LONDON—Oil prices were trading down on Friday ahead of closely watched U.S. oil drilling data.

Brent crude for July delivery recently fell 0.2% to $66.39 a barrel on London's ICE Futures exchange. On the New York Mercantile Exchange, light, sweet crude futures for delivery in July were trading at $60.54 a barrel, down 0.3% from Thursday's settlement.

Investors were focusing on the release of the latest U.S. oil drilling rig count—a proxy for activity in the industry—later on Friday by Baker Hughes Inc.

There are now about 59% fewer rigs working since a peak of 1,609 in October. The rate of decline, however, has slowed in recent weeks and some shale oil companies are expecting to add rigs in the coming months if prices stabilize near the current levels.

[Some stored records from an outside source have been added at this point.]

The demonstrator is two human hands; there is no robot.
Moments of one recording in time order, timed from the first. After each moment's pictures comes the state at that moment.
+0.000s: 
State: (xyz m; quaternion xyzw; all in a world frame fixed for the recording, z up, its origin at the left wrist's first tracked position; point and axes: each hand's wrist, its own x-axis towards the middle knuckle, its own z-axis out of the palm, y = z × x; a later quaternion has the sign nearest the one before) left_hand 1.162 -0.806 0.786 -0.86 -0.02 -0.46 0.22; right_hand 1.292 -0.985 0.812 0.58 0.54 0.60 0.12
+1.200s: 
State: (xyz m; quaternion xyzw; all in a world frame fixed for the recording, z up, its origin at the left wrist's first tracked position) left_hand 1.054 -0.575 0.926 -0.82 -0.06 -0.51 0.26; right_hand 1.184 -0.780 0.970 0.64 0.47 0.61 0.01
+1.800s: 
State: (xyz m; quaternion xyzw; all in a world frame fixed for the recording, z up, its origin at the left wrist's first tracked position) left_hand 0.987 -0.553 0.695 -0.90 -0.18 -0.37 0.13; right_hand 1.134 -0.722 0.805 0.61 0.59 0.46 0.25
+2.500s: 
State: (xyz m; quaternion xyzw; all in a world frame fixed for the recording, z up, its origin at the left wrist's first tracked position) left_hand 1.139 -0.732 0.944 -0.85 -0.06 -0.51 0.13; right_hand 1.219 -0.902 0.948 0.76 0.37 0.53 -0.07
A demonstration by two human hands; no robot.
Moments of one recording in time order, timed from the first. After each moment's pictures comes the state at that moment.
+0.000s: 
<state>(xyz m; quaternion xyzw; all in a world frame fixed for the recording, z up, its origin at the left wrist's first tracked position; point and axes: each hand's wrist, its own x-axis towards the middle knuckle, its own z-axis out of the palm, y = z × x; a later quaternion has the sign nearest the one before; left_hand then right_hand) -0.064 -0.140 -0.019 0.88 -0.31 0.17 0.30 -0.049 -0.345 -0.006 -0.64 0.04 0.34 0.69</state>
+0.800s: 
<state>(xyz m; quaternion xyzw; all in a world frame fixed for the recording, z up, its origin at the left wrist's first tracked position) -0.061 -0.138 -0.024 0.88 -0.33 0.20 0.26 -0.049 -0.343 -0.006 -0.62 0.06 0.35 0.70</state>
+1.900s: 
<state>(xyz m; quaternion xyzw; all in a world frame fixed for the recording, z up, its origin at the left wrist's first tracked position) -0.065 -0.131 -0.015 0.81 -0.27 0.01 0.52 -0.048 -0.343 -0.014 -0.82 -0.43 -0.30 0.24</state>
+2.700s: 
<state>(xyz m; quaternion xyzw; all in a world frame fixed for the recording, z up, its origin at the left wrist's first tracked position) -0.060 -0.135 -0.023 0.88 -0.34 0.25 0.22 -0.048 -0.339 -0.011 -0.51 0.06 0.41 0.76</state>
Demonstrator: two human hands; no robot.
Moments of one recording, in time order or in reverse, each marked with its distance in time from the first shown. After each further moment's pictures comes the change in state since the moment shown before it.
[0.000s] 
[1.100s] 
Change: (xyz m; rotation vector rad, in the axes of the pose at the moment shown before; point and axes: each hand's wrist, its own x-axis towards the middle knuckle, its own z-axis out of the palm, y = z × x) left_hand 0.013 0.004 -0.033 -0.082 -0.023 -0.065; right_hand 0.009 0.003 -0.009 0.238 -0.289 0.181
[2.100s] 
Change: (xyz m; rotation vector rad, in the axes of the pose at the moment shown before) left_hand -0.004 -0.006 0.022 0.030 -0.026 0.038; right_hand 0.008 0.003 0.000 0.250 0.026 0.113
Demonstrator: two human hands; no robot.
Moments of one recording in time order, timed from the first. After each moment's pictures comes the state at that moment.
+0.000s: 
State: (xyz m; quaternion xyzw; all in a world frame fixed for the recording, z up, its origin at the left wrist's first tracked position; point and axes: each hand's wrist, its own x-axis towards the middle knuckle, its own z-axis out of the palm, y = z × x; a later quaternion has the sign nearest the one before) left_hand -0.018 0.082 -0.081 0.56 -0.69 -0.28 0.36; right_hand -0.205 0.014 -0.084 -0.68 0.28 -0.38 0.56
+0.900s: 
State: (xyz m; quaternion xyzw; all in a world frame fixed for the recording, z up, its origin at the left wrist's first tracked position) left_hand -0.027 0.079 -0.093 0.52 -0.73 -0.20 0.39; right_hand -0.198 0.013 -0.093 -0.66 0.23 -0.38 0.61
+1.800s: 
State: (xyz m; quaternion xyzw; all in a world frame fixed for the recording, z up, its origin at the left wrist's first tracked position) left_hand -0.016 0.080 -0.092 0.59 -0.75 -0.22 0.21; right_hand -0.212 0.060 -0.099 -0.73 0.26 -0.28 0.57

"The current price levels may keep some players in business and even entice others to come back," analysts at JBC Energy said in a report. "The first plays to rise from the dead and post further growth could be in the U.S. and. such a turn of events could keep production up and lengthen the global balance further even if prices lose some of their luster."

Oil markets have rebounded in recent weeks to their highest level so far this year on the back of expectations of a slowdown in U.S. output, fresh unrest in the Middle East, signs of stronger demand and a weaker U.S. dollar.

But Barclays warns that oil markets aren't out of the woods yet and oil prices are still 42% below last year's peak levels.

"The rebound off of a low base has been considerable, but oil prices are still well below the 2014 peaks and oil market fundamentals are still weak," Keith Parker, an analyst at Barclays, said.

According to JBC, while oil demand has so far been strong, the global oversupply of crude is far from over and could see more stock building well into next year. Record high oil exports from OPEC members as well as a potential lifting of the Iranian sanctions add to the weaker market outlook, JBC said.

"Putting these factors together, the summer relief hitting the market will be very brief and with all the storage volumes kicking around, there is little reason to get overly bullish. As a result, we see Brent averaging $61 per barrel over the June-August period," JBC said.

Nymex reformulated gasoline blendstock for June—the benchmark gasoline contract—fell 0.1% to $2.0820 a gallon, while ICE gas oil for June changed hands at $605.50 a metric ton, down $3 from Thursday's settlement.